## Prompt
Find the lines below that contain "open" and tally them. Return only the total.

## Exercise input

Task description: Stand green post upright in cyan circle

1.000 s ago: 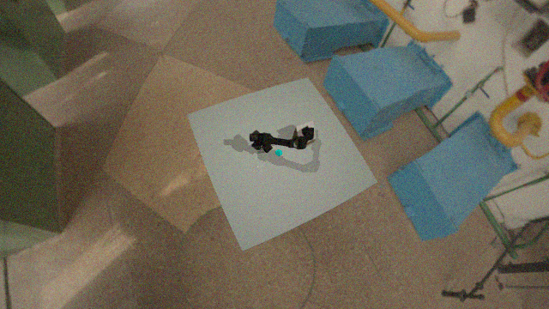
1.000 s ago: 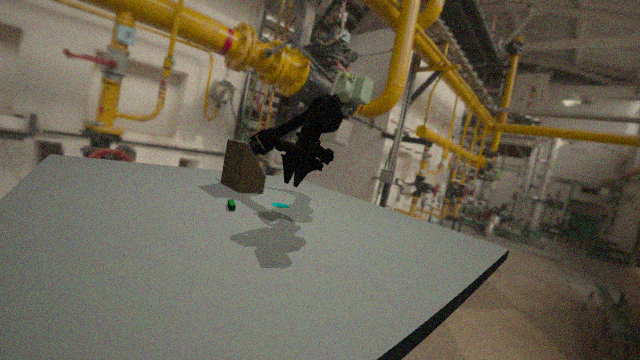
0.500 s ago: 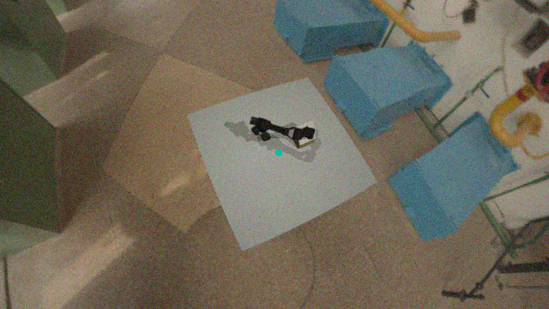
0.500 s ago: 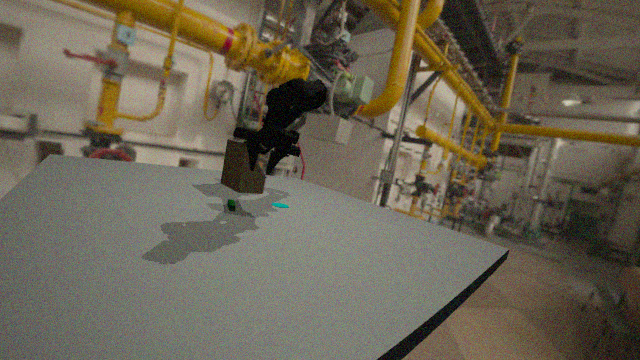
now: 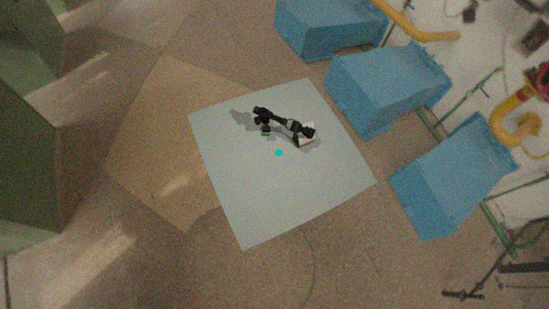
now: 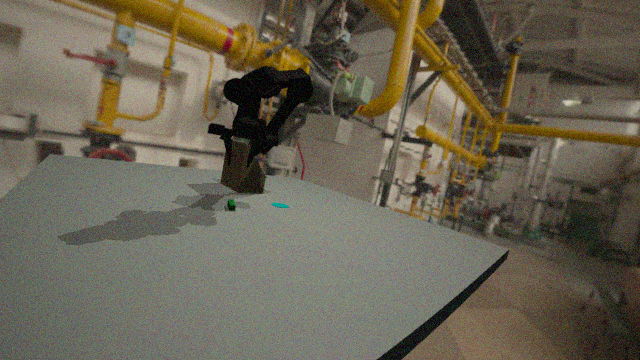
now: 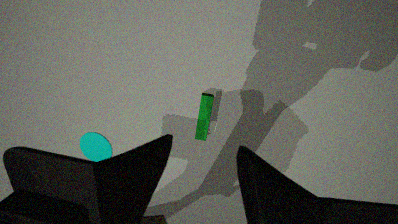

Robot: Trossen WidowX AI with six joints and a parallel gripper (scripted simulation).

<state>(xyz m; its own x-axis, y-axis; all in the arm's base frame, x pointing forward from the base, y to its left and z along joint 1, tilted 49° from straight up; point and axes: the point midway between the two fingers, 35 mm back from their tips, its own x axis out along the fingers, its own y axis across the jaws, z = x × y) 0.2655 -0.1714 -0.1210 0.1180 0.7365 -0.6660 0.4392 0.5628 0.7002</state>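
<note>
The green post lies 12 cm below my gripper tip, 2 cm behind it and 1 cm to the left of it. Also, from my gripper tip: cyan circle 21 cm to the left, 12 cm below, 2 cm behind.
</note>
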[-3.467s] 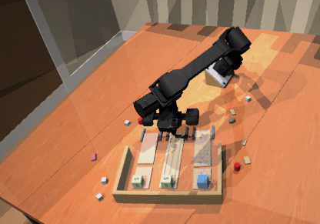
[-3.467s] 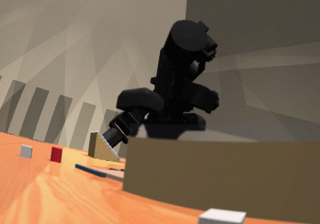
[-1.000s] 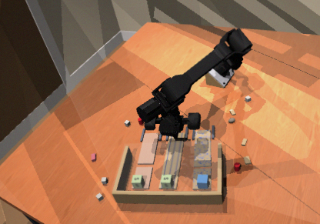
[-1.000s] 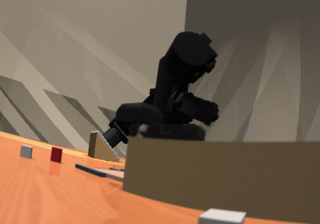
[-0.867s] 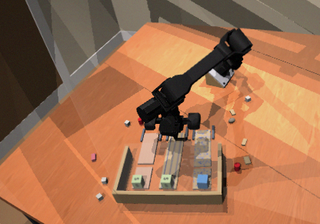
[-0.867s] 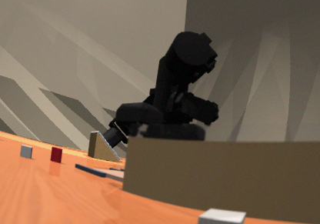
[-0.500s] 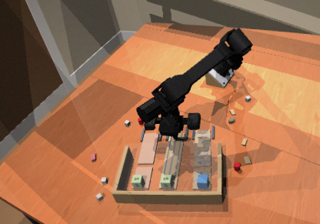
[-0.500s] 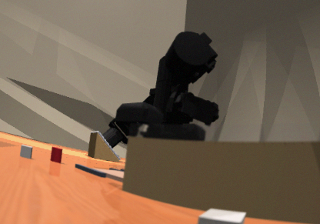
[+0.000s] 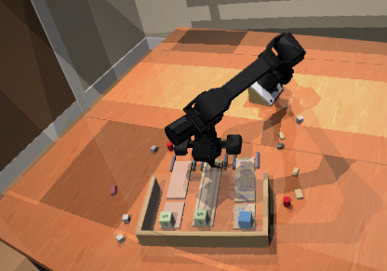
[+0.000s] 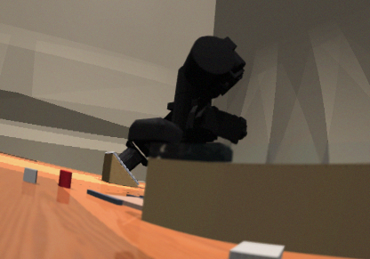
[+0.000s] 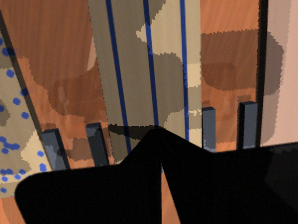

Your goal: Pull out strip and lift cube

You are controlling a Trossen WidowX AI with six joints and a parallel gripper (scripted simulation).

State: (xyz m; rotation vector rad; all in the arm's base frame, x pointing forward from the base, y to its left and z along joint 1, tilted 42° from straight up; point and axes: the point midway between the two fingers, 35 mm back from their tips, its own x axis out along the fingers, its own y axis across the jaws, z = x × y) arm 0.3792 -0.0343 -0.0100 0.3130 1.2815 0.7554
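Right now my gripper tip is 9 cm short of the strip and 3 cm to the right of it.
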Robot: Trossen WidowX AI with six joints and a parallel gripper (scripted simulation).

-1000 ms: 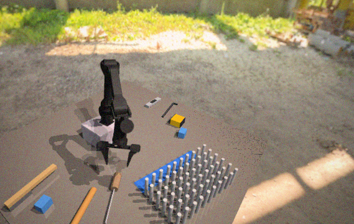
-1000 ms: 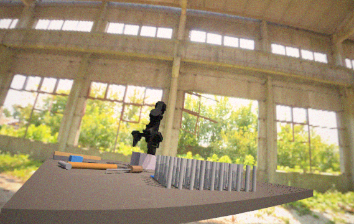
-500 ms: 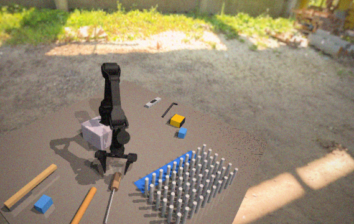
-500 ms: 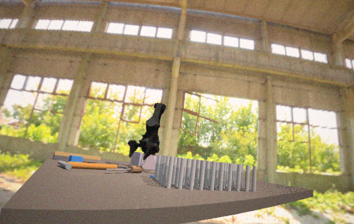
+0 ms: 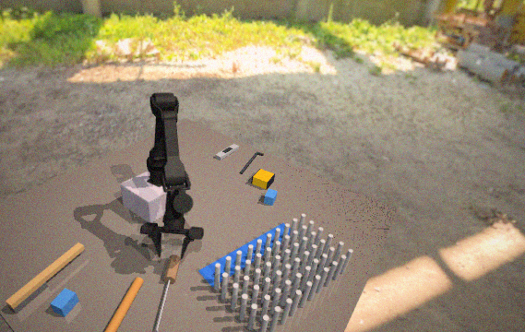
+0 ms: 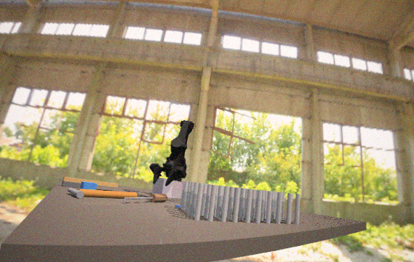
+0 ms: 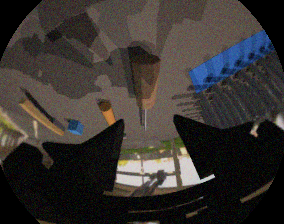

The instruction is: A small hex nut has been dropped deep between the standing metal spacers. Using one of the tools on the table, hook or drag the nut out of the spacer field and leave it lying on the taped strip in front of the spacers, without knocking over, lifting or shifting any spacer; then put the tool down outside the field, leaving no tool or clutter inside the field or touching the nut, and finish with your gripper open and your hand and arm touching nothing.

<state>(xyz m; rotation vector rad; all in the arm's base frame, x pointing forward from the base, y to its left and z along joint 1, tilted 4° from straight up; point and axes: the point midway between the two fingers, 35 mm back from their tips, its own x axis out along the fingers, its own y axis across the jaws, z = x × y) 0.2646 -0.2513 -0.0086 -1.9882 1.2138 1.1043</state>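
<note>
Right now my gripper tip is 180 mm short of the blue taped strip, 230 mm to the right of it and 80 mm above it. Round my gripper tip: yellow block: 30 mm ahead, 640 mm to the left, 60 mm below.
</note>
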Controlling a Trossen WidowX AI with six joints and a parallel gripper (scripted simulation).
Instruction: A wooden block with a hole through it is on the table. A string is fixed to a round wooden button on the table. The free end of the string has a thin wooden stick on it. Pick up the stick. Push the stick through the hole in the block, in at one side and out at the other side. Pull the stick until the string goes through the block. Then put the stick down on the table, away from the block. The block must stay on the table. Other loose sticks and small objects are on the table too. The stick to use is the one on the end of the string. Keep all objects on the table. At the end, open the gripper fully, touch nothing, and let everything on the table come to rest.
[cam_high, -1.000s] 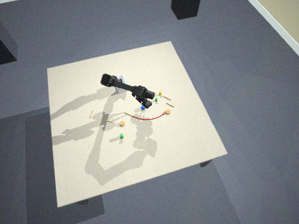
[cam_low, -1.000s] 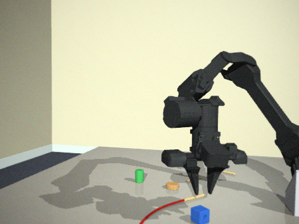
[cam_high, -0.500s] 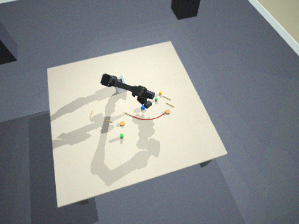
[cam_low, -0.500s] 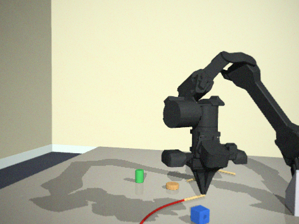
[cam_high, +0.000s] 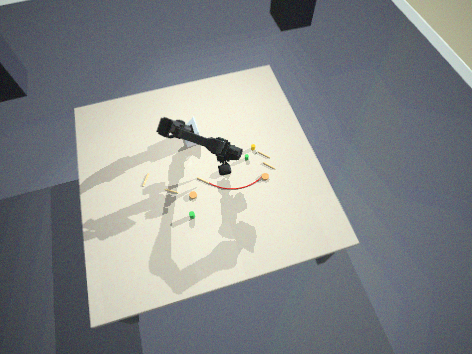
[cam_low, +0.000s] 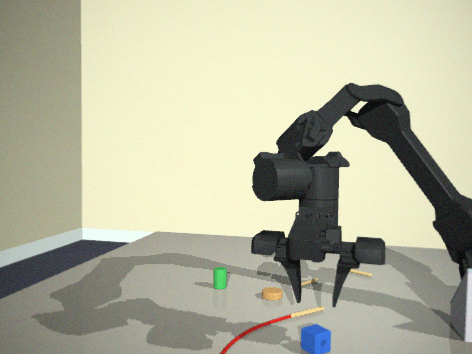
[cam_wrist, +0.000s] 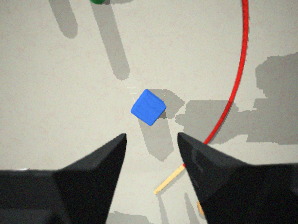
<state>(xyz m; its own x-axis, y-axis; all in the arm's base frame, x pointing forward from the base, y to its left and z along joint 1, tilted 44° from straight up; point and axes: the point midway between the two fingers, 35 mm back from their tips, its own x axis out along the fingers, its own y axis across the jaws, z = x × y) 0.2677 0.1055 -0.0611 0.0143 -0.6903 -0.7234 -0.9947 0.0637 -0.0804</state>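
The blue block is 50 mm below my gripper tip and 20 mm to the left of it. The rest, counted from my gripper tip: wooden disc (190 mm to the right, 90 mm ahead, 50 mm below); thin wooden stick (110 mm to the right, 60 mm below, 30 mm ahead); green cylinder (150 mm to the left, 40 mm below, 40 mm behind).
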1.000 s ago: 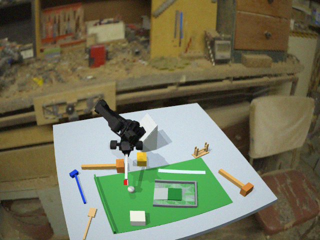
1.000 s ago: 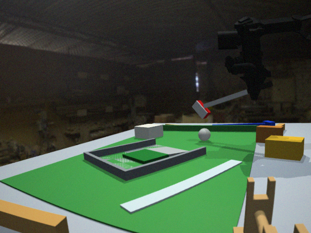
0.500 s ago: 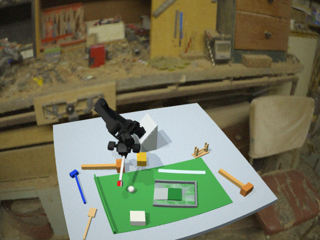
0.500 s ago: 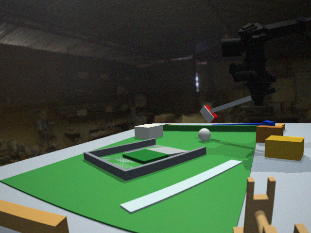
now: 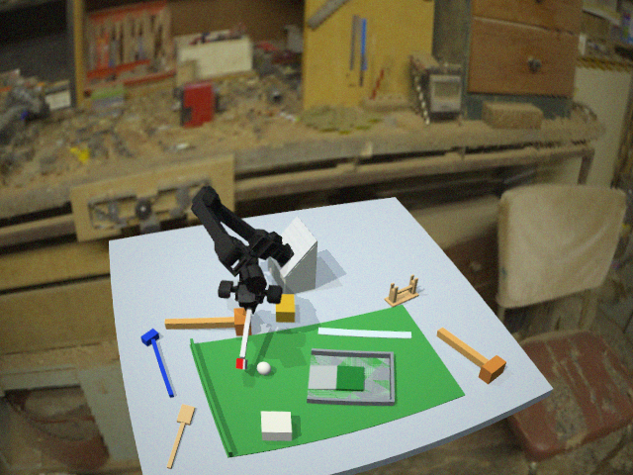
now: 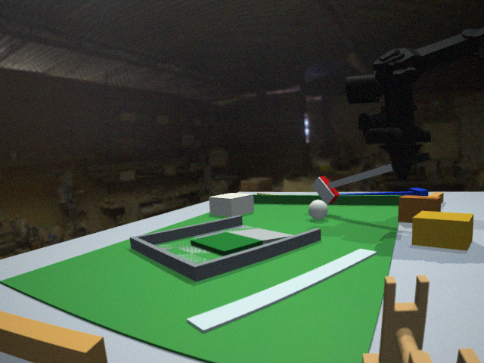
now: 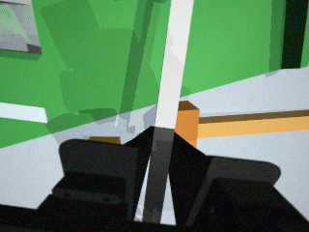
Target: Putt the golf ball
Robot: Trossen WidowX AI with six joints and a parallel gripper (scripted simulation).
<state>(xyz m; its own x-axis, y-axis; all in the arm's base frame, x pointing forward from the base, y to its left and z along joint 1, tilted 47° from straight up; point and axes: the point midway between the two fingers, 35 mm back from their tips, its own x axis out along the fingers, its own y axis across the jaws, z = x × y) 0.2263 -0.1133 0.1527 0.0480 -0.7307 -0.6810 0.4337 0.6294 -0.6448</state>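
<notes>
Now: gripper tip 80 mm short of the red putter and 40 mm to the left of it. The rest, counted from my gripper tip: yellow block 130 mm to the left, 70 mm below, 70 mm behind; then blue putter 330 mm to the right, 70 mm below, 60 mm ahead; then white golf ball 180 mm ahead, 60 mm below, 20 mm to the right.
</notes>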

## The answer
2